Thursday, June 16, 2016

Before The Parade Passes By

Peter Filichia has been writing about the Great White Way for decades.  If he doesn't know something about Broadway, it's not worth knowing.  I enjoyed an earlier work about the biggest hits and flops of various years, so I decided to check out his latest, The Great Parade: Broadway's Astonishing, Never-To-Be-Forgotten 1963-1964 Season.

I have a problem from the start--while that year might be important to Filichia, I don't see why it stands out.  It seems to me you could write a book about any 12-month period--as William Goldman did with classic The Season, where he went in-depth into 1967-1968.

So what evidence does Filichia have that this year was so significant?  None, really.  He just assumes it was.  Sure, there were huge hits--Hello Dolly!, Funny Girl, Barefoot In The Park--but every year features a few hits, more middling runs, and plenty of flops (only 11 of 75 productions made money that season).  So really, to enjoy this book, you can't argue with it, you've got to go along with it.

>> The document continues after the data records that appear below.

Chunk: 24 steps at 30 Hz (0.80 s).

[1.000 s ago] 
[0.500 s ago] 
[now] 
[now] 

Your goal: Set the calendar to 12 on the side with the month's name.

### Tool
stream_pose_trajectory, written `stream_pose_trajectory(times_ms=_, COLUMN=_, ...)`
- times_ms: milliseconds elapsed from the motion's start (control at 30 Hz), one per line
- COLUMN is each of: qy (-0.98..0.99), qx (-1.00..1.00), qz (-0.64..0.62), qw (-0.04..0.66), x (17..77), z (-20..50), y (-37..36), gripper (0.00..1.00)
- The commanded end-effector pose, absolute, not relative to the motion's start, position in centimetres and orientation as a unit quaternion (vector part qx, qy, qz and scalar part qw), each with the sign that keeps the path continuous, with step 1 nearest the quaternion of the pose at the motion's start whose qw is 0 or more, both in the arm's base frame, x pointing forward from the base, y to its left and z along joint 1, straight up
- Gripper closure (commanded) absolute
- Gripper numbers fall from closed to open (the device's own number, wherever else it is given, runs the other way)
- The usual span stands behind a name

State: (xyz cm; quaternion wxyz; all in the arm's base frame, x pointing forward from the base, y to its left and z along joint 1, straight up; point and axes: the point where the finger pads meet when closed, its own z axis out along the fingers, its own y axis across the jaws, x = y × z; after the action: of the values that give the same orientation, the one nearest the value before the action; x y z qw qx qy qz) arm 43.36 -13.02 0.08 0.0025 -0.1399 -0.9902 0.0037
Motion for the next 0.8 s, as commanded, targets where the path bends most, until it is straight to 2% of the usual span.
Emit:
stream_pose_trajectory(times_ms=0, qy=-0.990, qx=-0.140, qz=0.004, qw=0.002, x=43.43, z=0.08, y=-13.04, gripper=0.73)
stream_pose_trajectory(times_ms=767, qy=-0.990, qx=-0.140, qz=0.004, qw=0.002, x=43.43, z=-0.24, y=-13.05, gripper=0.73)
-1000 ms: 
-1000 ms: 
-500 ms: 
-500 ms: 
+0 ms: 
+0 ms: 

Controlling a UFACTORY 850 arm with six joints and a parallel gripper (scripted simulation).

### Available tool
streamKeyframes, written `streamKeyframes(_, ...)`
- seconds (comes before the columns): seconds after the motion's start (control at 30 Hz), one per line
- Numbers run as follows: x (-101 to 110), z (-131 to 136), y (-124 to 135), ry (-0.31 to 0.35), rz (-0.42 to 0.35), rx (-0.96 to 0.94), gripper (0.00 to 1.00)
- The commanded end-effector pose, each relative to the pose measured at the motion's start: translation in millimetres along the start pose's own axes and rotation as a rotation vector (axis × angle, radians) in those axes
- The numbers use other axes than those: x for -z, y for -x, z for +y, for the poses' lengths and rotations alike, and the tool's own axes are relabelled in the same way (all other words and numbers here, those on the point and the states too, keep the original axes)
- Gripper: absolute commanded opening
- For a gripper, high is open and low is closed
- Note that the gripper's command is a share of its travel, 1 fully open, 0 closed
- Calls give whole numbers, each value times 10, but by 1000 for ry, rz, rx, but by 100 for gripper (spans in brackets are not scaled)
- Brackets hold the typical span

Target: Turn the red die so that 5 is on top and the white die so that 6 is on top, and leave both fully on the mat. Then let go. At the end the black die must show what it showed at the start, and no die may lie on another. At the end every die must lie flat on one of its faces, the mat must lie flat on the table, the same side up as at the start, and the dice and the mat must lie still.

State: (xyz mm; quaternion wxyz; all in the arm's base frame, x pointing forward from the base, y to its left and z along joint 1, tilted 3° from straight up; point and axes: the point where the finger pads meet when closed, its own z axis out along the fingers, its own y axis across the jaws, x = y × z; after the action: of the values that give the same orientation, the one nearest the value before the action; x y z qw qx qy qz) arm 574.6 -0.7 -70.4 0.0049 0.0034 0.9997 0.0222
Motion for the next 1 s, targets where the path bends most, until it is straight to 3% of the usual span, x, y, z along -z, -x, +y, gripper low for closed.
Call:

Luckily, that's easy enough.  He separates the shows into musicals, comedies, dramas, revivals and a few odds and ends.  And he discusses pretty much all 75 productions that season.  The text is 260 pages, so plenty of the shows get at least a few pages.  While we may already know about the blockbusters, there are great stories about some of those that didn't make it.

For instance, Filichia goes into detail about the musical Fade Out--Fade In.  With book and lyrics by Comden and Green, music by Jule Styne and direction by George Abbot, there's no reason it couldn't have been a hit.  And it looked like it would be.  But star Carol Burnett wanted out for a number of reasons (she was injured, she wanted to be on TV, she felt Styne was paying more attention to Barbra Streisand in his other show Funny Girl). She offered to buy herself out of the show. Instead, the producer forced her to fulfill her contract. No one wants to go see a musical where the lead is performing at gunpoint.

Another musical, What Makes Sammy Run?, had a similar problem.  It featured pop star Steve Lawrence.  It turned out he could act as well as sing, and the production drew crowds, but Lawrence got tired of it and moved on, leaving behind a show in red ink.

Hits could be just as unexpected.  There were shows featuring huge Broadway stars, such as Robert Preston in Nobody Loves An Albatross or Mary Martin in Jennie, that lost money. (A few years later the two would work together in the hit I Do! I Do!.) For that matter, movie star Kirk Douglas returned to Broadway in an adaptation of One Flew Over The Cuckoo's Nest that flopped.  But then an unheralded production like The Subject Was Roses, a three-character drama with little action and no big names (at the time), would open and run for two years, winning the Tony for Best Play as well as a Pulitzer Prize. (The show hasn't held up, I'd say.  You don't see many revivals.)

Even better is the story of Any Wednesday, a comedy that was a disaster out of town.  It shed actors and directors like rats off a sinking ship. And yet, once it opened, the critics were captivated by lead Sandy Dennis, and the public loved it so much it ran for two and a half years. (It hasn't dated well either, just like most sex farces of the period.)

Filichia brings many of these long-forgotten titles back to life.  His style can be a little too informal and cutesy, and occasionally he makes political statements that are generally pointless and sometimes idiotic, but he knows what he's talking about and has plenty of good anecdotes.  It's a shame he thinks 1963-1964 is so special, since it would be fun to have him do it for as many years as he's willing.

1 Comments:

Anonymous Denver Guy said...

Maybe this is the first of a 40 book series?